Dans son spectacle, Caroline Vigneaux n’hésite pas à aborder des sujets sensibles comme le décès d’un proche (en l’occurrence son papa) ou les violences sexistes, utilisant le rire comme un acte de résistance, voire même de résilience. « Le rire est important pour montrer aux agresseurs que nous sommes toujours là, insiste-t-elle. Je suis une humoriste féministe engagée, mais pas seulement : je suis aussi une humaniste et je veux que ce spectacle fasse rire les gens, mais aussi qu’il leur fasse du bien, qu’ils apprennent des choses. Le plus beau compliment que l’on puisse me faire, c’est de dire que je fais un humour intelligent. »

Si ses spectacles ne sont pas encore remboursés par la Sécurité sociale, ils coûtent sans doute moins cher et sont parfois aussi efficaces qu’un bon suivi chez un psy. « Ce qui est sûr, c’est que je reçois pas mal de messages optimistes de personnes qui me disent se sentir moins seules, se réjouit-elle.

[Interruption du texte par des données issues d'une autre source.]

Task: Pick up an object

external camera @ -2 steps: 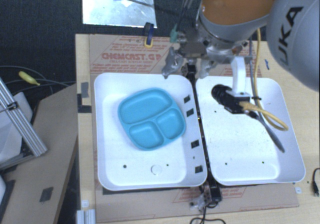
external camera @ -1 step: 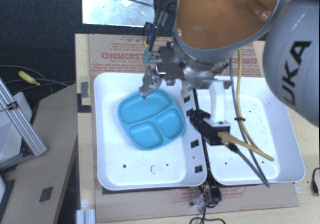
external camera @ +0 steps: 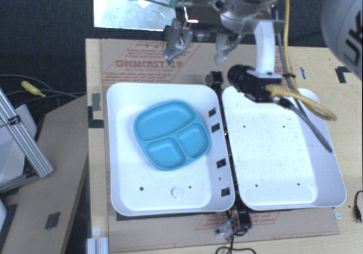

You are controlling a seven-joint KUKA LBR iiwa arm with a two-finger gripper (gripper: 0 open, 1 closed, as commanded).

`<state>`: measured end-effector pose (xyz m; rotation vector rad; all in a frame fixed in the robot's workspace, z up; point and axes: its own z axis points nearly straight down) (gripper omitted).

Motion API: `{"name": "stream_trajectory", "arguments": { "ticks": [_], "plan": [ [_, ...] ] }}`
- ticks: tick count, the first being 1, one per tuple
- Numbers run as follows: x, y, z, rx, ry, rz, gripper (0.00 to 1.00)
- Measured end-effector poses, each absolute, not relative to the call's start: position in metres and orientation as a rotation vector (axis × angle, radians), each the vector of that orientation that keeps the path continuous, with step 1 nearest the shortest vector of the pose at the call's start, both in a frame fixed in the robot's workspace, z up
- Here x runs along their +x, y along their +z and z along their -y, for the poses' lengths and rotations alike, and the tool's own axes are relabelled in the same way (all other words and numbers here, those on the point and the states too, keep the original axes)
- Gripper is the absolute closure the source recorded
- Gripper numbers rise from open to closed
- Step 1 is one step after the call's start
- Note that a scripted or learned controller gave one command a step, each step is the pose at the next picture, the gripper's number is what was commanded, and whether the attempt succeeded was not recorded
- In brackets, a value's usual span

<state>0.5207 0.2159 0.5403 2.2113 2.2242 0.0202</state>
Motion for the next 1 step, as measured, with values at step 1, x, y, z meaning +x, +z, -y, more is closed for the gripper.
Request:
{"name": "stream_trajectory", "arguments": {
  "ticks": [1],
  "plan": [
    [0.5199,0.5467,-0.2158,2.208,0.009,-2.233,1.0]
  ]
}}
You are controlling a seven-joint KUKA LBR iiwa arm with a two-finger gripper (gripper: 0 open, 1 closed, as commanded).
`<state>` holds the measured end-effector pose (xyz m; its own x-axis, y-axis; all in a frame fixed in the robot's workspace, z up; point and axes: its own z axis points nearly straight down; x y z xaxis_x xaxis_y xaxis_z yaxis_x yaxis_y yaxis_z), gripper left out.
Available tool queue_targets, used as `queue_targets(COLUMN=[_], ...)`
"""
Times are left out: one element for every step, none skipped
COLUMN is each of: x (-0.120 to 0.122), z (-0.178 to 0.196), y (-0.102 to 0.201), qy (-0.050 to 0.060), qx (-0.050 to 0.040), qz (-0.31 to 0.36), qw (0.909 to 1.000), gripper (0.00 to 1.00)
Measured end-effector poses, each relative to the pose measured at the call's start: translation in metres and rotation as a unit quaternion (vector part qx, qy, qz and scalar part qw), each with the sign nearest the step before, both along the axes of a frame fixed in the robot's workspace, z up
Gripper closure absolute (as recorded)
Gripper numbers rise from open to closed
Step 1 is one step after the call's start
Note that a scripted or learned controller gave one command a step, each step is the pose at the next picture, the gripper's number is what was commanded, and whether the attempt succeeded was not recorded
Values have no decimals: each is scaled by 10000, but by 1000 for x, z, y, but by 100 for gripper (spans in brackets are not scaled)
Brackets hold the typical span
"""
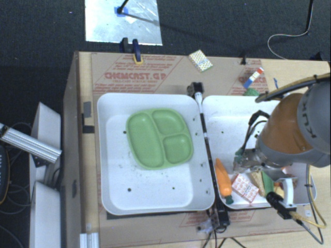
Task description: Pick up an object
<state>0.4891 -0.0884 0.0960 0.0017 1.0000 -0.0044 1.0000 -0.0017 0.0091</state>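
The end effector (247, 161) sits low in the right bin (227, 112), under the arm's grey wrist and orange band (287, 123), and from this slanted overhead angle I cannot tell whether it is released or clenched, since the wrist body hides most of it. It hangs over a cluster of small objects gathered along the near edge of that bin. Closest to the divider between the two bins lies an orange carrot-shaped object (223, 179), set lengthwise along the bin's left wall with a dark green tip toward the near corner. Just beside it, to its right, is a small flat packet with a red and white pattern (244, 188), and next to that are a pale beige piece (257, 178) and a green item (267, 182), partly covered by the arm. The rest of the right bin's floor shows plain white. In the left bin (111, 154) rests a light green divided plate (158, 138) with three compartments, lying slightly turned and well apart from the arm. Beyond the bins, on the cardboard-covered counter (134, 74), lie a small checkered block (200, 60) and a red, white and blue item (252, 78) near the far right, with a blue and yellow clamp (135, 49) at the far edge.
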Motion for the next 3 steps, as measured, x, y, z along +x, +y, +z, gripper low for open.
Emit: queue_targets(x=[0,58,129], z=[0,-11,-10], y=[-2,-1,2], qy=[-1,15,17], qx=[-15,-4,-10], qz=[-9,13,17], qw=[10000,10000,10000], gripper=[0,0,0])
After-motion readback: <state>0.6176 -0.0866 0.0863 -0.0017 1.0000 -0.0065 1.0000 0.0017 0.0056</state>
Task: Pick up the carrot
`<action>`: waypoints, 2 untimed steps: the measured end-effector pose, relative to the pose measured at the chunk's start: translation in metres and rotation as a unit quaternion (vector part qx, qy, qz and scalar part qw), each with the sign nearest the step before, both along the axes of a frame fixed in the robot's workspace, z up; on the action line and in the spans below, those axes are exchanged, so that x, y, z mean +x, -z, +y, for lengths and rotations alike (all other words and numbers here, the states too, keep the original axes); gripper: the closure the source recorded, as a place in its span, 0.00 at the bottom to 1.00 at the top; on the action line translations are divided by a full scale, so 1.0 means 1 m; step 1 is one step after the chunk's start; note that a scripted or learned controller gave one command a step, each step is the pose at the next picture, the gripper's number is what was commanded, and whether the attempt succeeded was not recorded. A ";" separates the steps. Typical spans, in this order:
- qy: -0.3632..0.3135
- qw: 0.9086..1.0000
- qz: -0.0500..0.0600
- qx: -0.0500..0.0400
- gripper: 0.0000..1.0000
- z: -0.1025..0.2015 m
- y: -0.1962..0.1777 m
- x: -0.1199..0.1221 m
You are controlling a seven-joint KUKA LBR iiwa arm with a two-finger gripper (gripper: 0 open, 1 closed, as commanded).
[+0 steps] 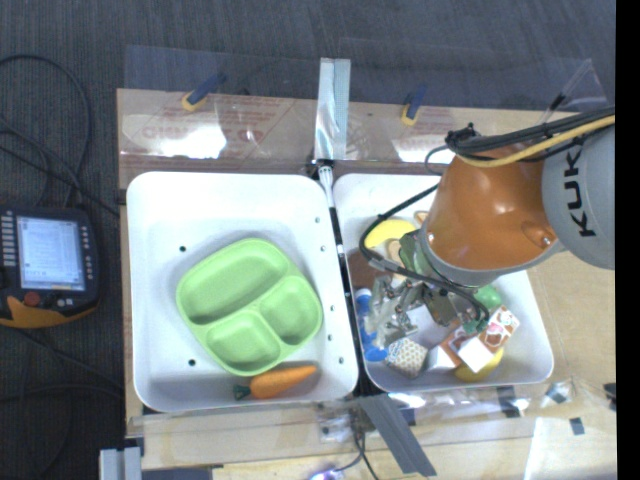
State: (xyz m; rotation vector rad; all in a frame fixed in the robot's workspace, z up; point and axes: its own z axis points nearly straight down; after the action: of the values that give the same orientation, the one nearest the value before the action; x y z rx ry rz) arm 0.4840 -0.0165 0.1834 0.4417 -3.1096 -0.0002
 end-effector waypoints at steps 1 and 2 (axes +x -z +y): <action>-0.075 0.997 -0.001 0.000 1.00 -0.074 0.000 0.017; -0.170 0.985 -0.002 0.001 1.00 -0.106 0.004 0.071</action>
State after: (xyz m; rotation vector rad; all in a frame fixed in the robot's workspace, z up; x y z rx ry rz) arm 0.5553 -0.1226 0.1798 0.9660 -2.9921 -0.0021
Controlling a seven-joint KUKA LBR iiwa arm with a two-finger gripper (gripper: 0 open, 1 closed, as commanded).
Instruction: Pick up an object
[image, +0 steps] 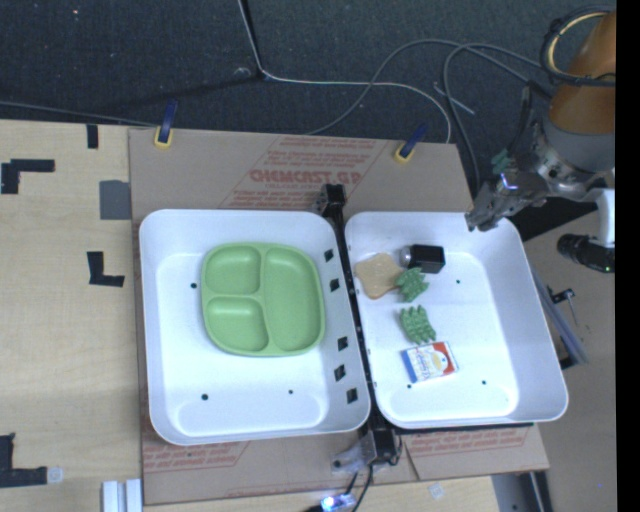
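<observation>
**White bins, arm at the far right corner**

White plastic makes up both bins, which are set side by side on a sheet of cardboard (300, 170) laid over the bench. The left bin (170, 400) is occupied by a green tray (264, 299) divided into three compartments, lying near the middle of the floor.

Five small things are gathered in the right bin (520, 380), toward its left half. A tan piece (377, 274) is seen nearest the divider between the bins. Just beside it, to the right and slightly farther back, a black block (426, 257) is placed. A green toy (412, 285) lies touching or nearly touching the tan piece, directly in front of the block. A second green toy (417, 324) is found a little nearer the camera, apart from the first. A small card (429, 361), red, white and blue, rests nearest the front, just in front of the second toy.

The gripper (484, 219) is seen at the far right corner of the right bin, over its rim, well apart from every item. Whether it is spread or pressed together cannot be told. Nothing is seen between its tips.
</observation>
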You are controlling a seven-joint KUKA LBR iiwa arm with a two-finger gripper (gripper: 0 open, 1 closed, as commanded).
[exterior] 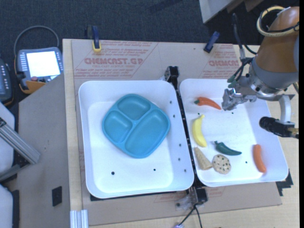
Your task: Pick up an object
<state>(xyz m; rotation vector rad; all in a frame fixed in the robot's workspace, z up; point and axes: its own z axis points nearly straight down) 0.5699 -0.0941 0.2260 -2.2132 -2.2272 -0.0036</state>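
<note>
**A:** What is seen of the bench and its surroundings?

**B:** A pale cardboard-covered bench top (pixel 142 56), printed with red lettering, is seen from above against a dark carpeted floor (pixel 118 8). Two shallow white plastic bins are set side by side on it, the left bin (pixel 95 175) and the right bin (pixel 275 167) meeting at a black seam. A handheld control pendant with a lit white screen (pixel 42 63) is seen off the bench's far left corner.

**A:** What is held in the bins?

**B:** A blue plastic plate divided into three compartments (pixel 137 126) is laid in the left bin. In the right bin, an orange toy chilli pepper with a green stem (pixel 209 102) is placed near the far edge, with a yellow toy banana (pixel 198 132) just below it. A tan wedge-shaped toy (pixel 203 159) and a round brown toy cookie (pixel 221 164) are found touching near the front, a dark green toy pepper (pixel 227 149) just behind them, and an orange toy carrot (pixel 259 157) apart on the right.

**A:** And the arm?

**B:** The grey two-finger gripper (pixel 230 102) is positioned over the right bin, just beside the chilli's tip. Nothing is seen between its fingers; whether they are spread or closed cannot be told. The other toys are well clear of it.
</note>
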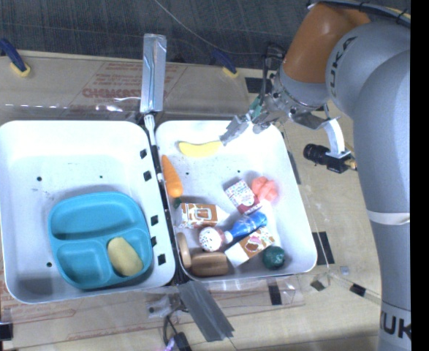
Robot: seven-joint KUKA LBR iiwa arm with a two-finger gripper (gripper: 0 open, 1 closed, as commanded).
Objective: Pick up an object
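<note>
Your gripper [232, 131] hangs over the far edge of the right bin [296, 196], its slim metal fingers pointing down and to the left, and whether they are open or closed you cannot tell from this angle; nothing shows between them. Just left of the fingertips, nearly touching, lies the banana [199, 149], a smooth yellow curved piece flat on the white bin floor at the far side. Nearer and to the left, along the wall between the bins, you have an orange carrot [172, 177], long and tapered. Toward the middle of that bin sit a small red-and-white printed packet [239, 194] and, just right of it, a soft-looking pink lumpy item [266, 189]. Nearer still you will find a brown printed carton [199, 214], a round white ball with red marks [210, 239], a blue bottle [247, 225] lying on its side, a white box with a red label [251, 246], a dark green round fruit [274, 257] and a brown loaf-shaped piece [208, 264] against the near wall, all crowded together. In the left bin [17, 152] rests a glossy blue divided tray [90, 218], and a yellowish oval potato [125, 257] lies in its near right compartment. The arm [360, 57] above the gripper is matte grey with an orange band.
</note>
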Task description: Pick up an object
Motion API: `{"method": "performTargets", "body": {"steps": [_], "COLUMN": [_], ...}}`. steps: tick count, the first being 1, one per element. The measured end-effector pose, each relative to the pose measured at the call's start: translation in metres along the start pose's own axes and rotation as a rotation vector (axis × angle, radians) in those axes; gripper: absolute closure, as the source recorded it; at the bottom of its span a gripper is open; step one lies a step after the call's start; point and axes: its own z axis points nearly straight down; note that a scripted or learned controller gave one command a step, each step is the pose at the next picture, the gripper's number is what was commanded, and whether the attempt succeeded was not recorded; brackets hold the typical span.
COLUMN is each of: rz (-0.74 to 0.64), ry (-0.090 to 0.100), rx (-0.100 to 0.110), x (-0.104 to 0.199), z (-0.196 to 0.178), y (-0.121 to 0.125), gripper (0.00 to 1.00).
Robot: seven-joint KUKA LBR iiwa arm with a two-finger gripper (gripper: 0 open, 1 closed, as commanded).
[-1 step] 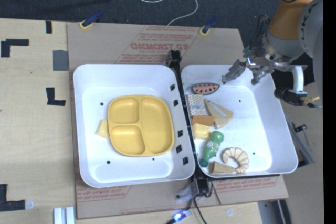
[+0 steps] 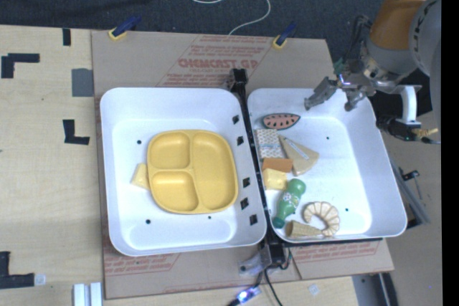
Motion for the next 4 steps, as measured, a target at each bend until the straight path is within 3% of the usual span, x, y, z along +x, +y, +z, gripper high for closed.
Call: {"method": "performTargets", "body": {"steps": [2, 3, 4], "rz": [-0.001, -0.002, -0.004], "ry": [0.000, -0.001, -0.003], "rx": [0.004, 0.001, -0.002], "x": [0.008, 0.010, 0.010], "z": [0.097, 0.116, 0.104], "y": [0.007, 0.007, 0.008], "gripper": [0.00, 0.00, 1.00]}}
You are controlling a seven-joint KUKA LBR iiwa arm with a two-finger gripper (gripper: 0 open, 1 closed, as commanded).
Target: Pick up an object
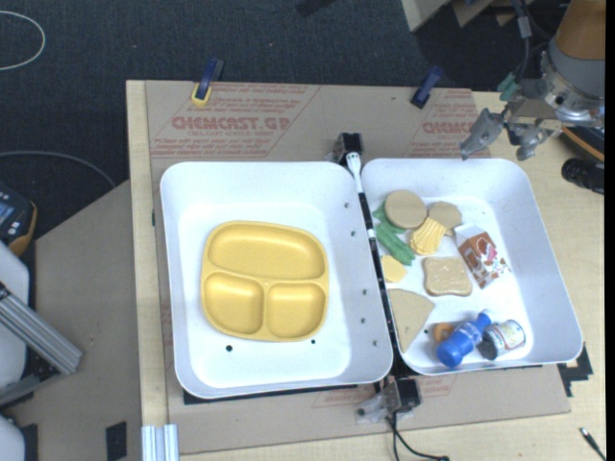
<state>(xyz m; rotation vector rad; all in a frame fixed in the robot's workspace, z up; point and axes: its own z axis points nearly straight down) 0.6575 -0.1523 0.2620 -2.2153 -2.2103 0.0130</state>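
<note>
The end effector point(503, 134) hangs over the far edge of the right bin point(548, 257), fingers spread apart with nothing between them. Below it in that bin lie toy foods: a round brown cookie point(405, 208), a toast slice point(447, 276) and a blue bottle point(463, 342). The left bin point(183, 257) holds a yellow divided tray point(264, 279).

Even overhead light bathes the bench; the white bins point(183, 257) glare brightly, the yellow tray point(264, 279) shows soft sheen, shadows stay faint, and detail is slightly soft.
</note>
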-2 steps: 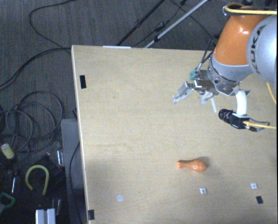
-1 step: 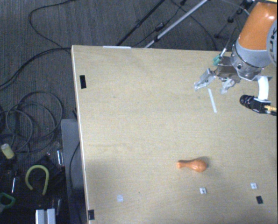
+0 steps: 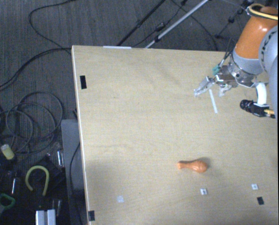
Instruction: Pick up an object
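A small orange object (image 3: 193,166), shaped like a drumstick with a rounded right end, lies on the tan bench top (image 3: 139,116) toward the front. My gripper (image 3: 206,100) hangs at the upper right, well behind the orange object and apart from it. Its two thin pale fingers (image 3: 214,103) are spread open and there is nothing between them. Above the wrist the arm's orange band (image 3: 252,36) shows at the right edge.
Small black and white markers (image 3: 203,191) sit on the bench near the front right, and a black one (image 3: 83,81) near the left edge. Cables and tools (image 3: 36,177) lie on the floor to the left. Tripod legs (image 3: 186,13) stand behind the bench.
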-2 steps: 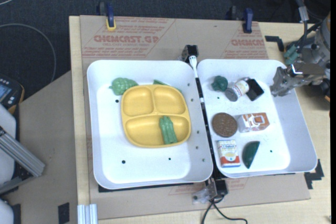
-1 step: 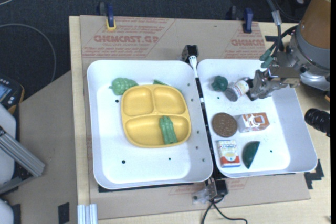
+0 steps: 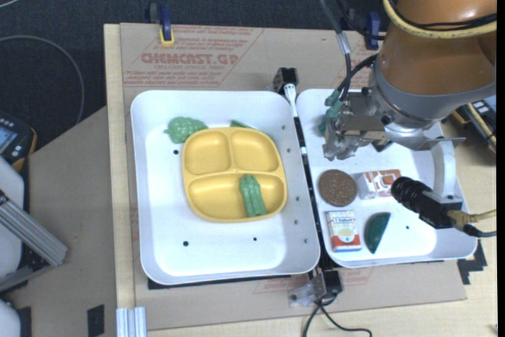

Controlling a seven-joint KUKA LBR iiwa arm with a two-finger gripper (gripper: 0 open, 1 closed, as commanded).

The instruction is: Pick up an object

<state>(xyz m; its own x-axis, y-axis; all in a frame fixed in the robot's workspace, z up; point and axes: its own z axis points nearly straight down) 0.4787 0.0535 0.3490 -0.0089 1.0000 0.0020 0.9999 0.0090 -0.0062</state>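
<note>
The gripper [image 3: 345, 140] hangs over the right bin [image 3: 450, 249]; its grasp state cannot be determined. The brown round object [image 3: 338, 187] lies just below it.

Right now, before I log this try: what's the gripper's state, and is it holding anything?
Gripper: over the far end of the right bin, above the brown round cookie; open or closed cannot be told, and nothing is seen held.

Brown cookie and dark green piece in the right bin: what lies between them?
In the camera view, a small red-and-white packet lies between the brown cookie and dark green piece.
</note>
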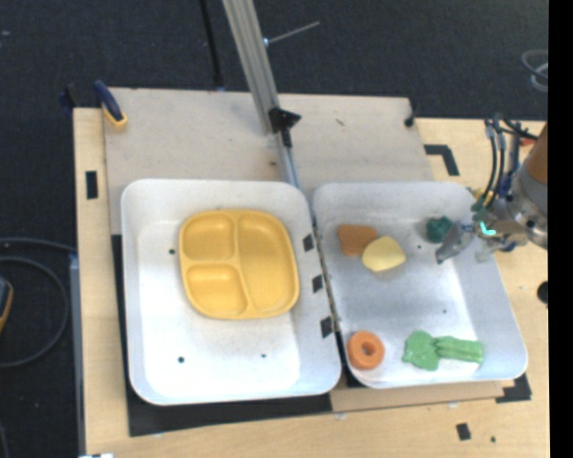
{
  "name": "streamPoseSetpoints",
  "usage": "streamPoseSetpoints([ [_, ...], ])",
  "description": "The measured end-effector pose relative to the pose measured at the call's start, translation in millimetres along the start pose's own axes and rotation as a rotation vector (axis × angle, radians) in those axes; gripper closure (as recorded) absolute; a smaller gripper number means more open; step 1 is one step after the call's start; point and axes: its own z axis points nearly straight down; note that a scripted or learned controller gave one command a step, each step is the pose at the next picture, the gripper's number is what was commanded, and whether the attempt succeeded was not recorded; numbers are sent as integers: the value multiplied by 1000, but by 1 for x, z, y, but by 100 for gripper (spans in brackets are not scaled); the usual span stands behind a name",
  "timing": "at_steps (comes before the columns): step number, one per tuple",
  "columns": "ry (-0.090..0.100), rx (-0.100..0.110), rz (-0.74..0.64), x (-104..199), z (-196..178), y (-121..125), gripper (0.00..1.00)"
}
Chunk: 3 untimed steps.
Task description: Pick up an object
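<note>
The right bin [411, 299] holds several small objects. A dark green piece [438, 227] lies near its upper right. A yellow rounded piece [383, 254] rests against an orange-brown block [355, 237] at the upper left. An orange ring [366, 349] and a light green toy [443, 349] lie along the front wall. My gripper [454, 244] reaches in from the right, low over the bin's right side, just below and right of the dark green piece. I see nothing held in it.
The left bin [153, 351] holds a yellow divided plate [239, 261]. A metal pole [253, 55] rises at a slant from behind the bins. Cables and the arm's wrist [516, 208] crowd the right bin's far right corner.
</note>
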Motion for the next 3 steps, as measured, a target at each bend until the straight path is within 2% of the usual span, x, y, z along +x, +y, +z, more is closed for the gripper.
streamPoseSetpoints([
  [1, -1, -3, 0, 0, -1, 1, 0],
  [2, -1, 1, 1, -9, 44, 0, 0],
  [3, 0, 0, 1, -15, 105, 0, 0],
])
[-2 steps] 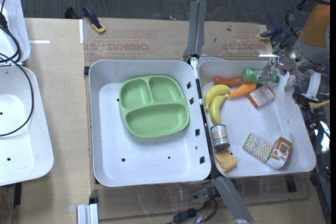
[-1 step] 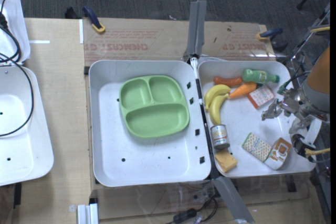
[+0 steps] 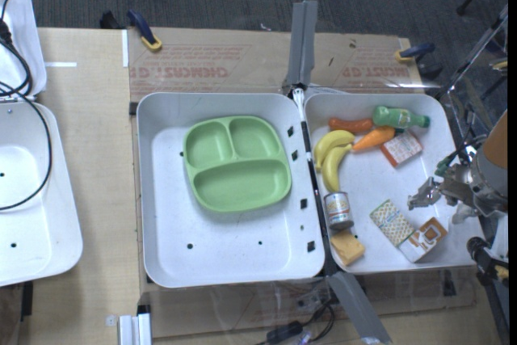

Je pense qu’il n’y a pas un être humain qui traverse la vie sans connaître le moindre malheur. »

Productrice pour la première fois de son spectacle, Caroline Vigneaux a découvert d’autres facettes du métier. Elle a surtout senti le poids du couperet au-dessus de sa tête : « D’un côté, c’est génial, mais c’est aussi un boulot de fou, avec beaucoup de stress, notamment sur le plan financier, admet-elle. J’avais hypothéqué ma maison, donc j’avais la pression : il fallait que ça marche, je ne voulais pas la perdre. J’ai aussi fait en sorte de laisser la place à l’artiste, de ne pas penser seulement comme productrice. »

Bonne nouvelle : ce spectacle a bien conquis le cœur du public et, en parallèle, une autre de ses créations a vu le jour, avec des représentations de sa pièce « Le Cid pète un câble » au théâtre des Maturins. « J’avais emmené mes enfants voir une pièce classique, mais ils n’avaient pas adhéré. Le langage a beaucoup évolué, alors je me suis dit qu’il fallait les y préparer en leur racontant d’abord l’histoire un peu différemment. J’ai mélangé les vers de Corneille aux miens, j’ai tout écrit en alexandrins. J’ai écrit, produit et mis en scène. » Un premier pas vers une expérience de comédienne au théâtre ? « Si le projet me séduit, j’y vais volontiers. »

Caroline Vigneaux joue son spectacle le samedi 28 mars (20 h) au Zéphyr à Hem.